Honorの5Gスマートフォン「V40」が登場 “脱・Huawei化”のメリットと課題:山根康宏の中国携帯最新事情(2/2 ページ)
Honorの新しいスマートフォン「V40」は、HuaweiのサブブランドだったHonorが独立してから登場する最初の製品。プロセッサや外部メモリなど、Huaweiのサブブランド時代とは異なる仕様が多い。販路も独立し、どれだけ認知を拡大できるかが問われている。
販路も独立、どれだけ認知拡大を図れるか
Honorはこれまで中国国内ではダブルスタンダード戦略で販売数を増やしてきた。Honorは中国ではHuaweiとは別の実店舗展開を行っている。Huaweiが上海や深センにオープンしたフラグシップストアにはHonor製品は一切展示されていない。Honorの店舗はHonorストアとして独立展開されている。インフルエンサーを使った広告なども、HonorとHuaweiではイメージの異なる展開がされていた。
一方、オンライン販売はHuaweiの「Vmall」の中にHuaweiコーナーとHonorコーナーがあり、両者は同じWeb上で販売されていた。Honorの新製品が発表されれば、Vmallを開くと真っ先にそれが表示される、といった具合だ。オンライン上ではHuaweiとHonorは区別なく販売されており、中国の消費者もHuaweiとHonorは同じメーカーの製品であることを十分認識しているのだ。
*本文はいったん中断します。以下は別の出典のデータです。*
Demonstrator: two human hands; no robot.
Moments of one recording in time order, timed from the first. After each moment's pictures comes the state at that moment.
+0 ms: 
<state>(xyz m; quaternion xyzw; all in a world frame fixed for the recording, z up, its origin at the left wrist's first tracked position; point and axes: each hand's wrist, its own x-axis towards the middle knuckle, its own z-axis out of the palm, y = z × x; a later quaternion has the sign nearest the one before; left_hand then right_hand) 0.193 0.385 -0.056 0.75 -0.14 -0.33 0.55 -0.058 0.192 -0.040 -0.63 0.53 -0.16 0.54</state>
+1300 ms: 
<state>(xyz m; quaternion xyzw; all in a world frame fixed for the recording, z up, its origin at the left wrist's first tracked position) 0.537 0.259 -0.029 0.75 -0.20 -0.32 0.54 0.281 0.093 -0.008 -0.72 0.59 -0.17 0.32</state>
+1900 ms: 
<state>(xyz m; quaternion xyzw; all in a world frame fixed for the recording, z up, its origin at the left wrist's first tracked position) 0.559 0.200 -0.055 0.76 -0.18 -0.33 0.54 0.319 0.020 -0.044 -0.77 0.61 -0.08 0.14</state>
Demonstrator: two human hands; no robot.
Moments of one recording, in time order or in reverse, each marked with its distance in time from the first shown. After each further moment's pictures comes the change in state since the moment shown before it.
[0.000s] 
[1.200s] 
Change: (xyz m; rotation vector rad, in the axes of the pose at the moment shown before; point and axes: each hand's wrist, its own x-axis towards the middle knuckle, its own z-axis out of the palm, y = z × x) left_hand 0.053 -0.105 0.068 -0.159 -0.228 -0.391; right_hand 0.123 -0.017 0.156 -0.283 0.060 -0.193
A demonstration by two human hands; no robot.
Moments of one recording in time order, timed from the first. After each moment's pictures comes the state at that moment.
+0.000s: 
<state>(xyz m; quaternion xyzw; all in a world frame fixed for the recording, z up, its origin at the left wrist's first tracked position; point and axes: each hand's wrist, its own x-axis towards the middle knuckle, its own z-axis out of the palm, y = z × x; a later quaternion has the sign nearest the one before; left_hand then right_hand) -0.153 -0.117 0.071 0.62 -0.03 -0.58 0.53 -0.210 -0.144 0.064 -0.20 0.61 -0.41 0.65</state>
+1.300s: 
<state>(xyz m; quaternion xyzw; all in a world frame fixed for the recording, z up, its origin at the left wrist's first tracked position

ちなみにVmallは2012年に開業しており、既に10年の歴史がある。2013年にHonorブランドが登場したとき、HonorはVmallやECサイト取り扱いのみというオンライン販売に特化した製品だった。そのころからHonorはHuaweiのサブブランドという位置付けを確立していったのだ。その後、Honorは若い世代向けのコスパ製品を扱うブランドとして人気を高めていったが、Honorの販売が国内で好調だったのは信頼のおけるHuaweiと同じメーカーの製品だったからでもあるのだ。
VmallでのHonor製品の扱いは2021年1月11日までで、1月12日からはHonorは独自の販売サイト「HiHonor」を開設した。HiHonorは既にグローバル向けに展開しており、そこに中国が新たに加わった。Vmallでは1月上旬から徐々にHonor製品の取り扱いがなくなり、1月12日のHiHonorへの移行が連日アナウンスされていた。
Honor V40の発表会で、同社CEOの趙明氏は「Honorは中国のオンライン販売でナンバーワン」と説明した。確かにHonorはオンラインに強いブランドではあるものの、前述したようにHuaweiと一緒にVmallで販売されていたからこそ製品が消費者の目にとまりやすかった。しかし独立運営された今、消費者の目をHiHonorに向けさせなくてはならない。Honor分離後のVmallではワインや高級食品の販売も目立つ。Huaweiですらそうやって消費者の興味を自社サイトに向けさせようとしている。
Honorも今後はスマート家電なども取り扱いたいところだろう。Huaweiのサブブランド時代はHonorブランドのスマート家電対応Wi-Fiルーターや、VmallのHonorコーナーでスマート家電を販売していた。しかしそれらはいずれもHuaweiのスマートソリューション「HiLink」に対応したものだった。Huaweiから独立した今、HonorはHiLink以外のスマートソリューションの開発、または他社ソリューションの導入も必要となる。スマートライトやスマートプラグなど手軽に買えるスマートを販売するにも、それを接続させるためのアプリやサービスが必要だ。
今後はV40を中心に、ミドルレンジやエントリーモデルの拡大も必要となる。MediaTekやQualcommが低価格な5Gプロセッサを投入している今、Honorはエントリーモデルも5Gモデルとし、全製品を5G化させることで消費者や通信事業者からの関心を引き寄せるという戦略もあるかもしれない。V40の次にどんなスマートフォンを投入してくるのか、Honorの今後の動きに注目したい。